══ Collected material ══

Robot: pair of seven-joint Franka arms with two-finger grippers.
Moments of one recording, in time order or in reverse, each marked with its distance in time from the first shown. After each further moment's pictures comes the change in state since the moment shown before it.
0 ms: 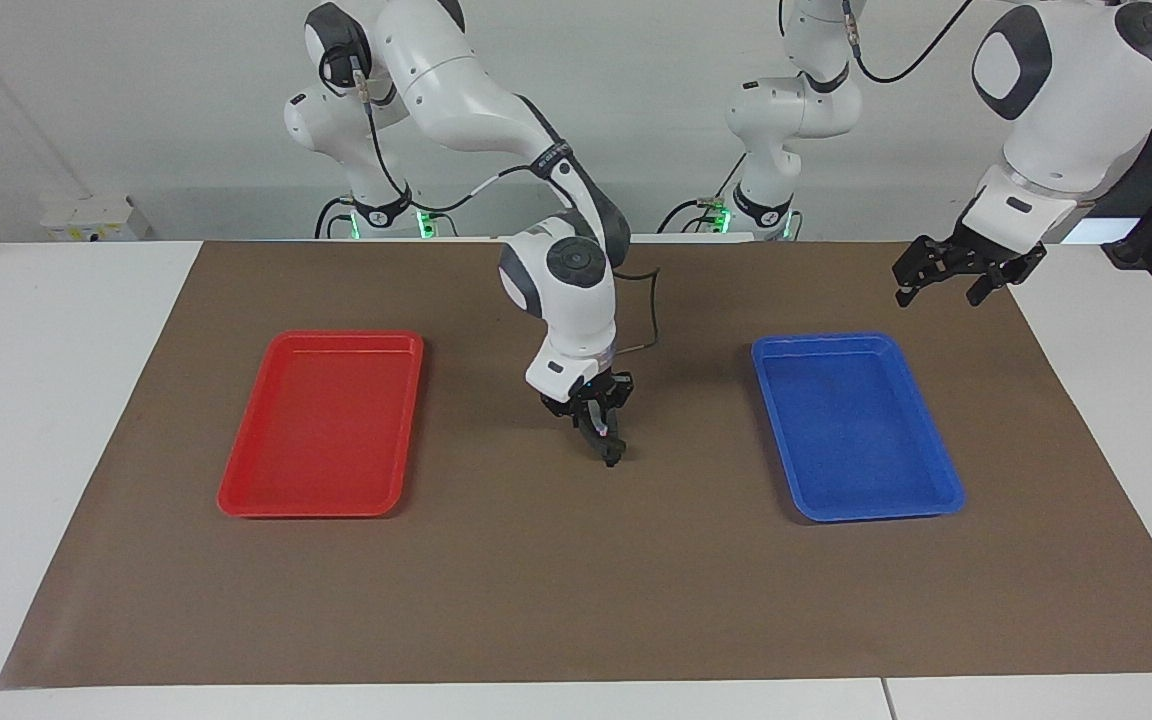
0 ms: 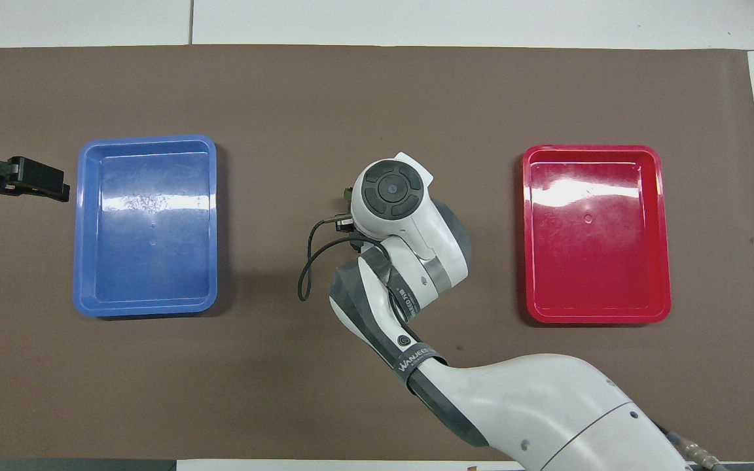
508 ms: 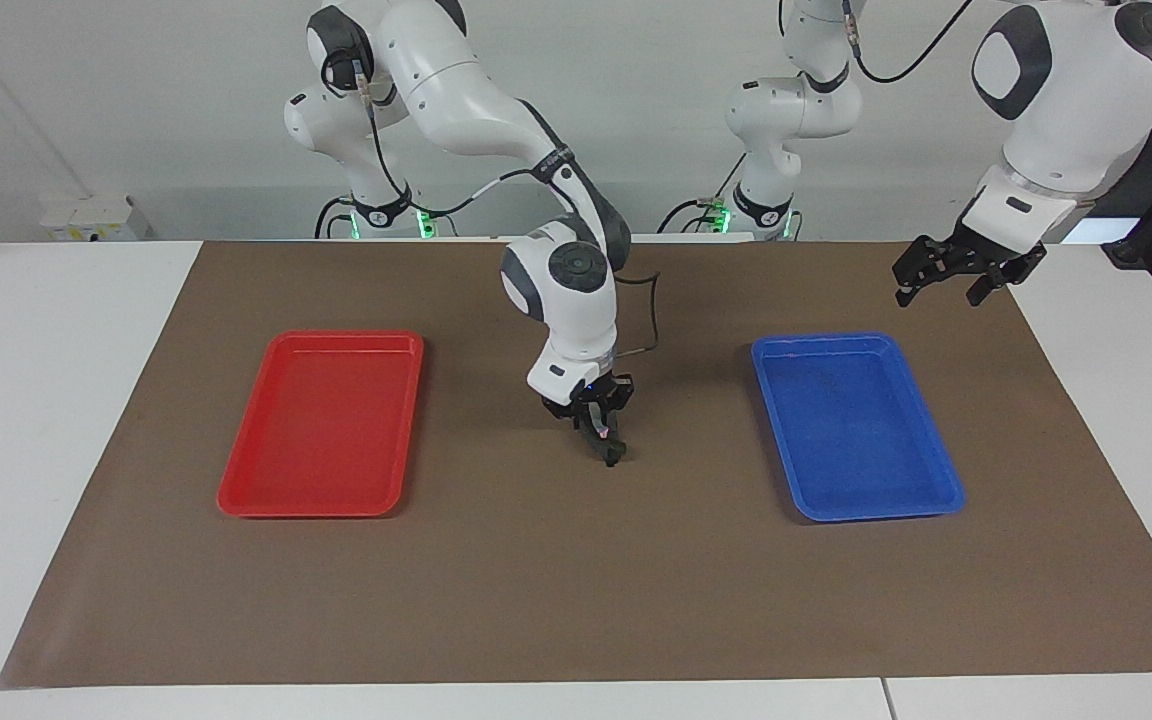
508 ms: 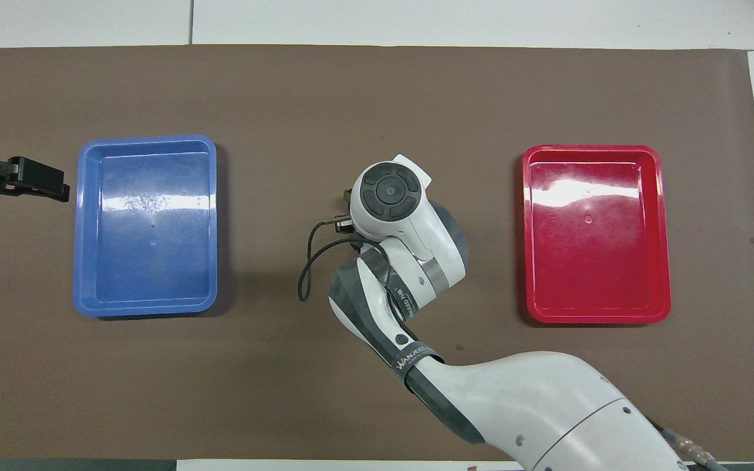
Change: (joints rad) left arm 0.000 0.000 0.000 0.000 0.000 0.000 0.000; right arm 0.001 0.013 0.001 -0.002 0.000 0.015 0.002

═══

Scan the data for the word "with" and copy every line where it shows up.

Robot: pair of seven-joint Franka arms with two-finger grippers.
Moments of one recording, in time order or in reverse, each marked with its distance in time from the first shown. After each further moment's pictures comes the change in state since the moment shown before it.

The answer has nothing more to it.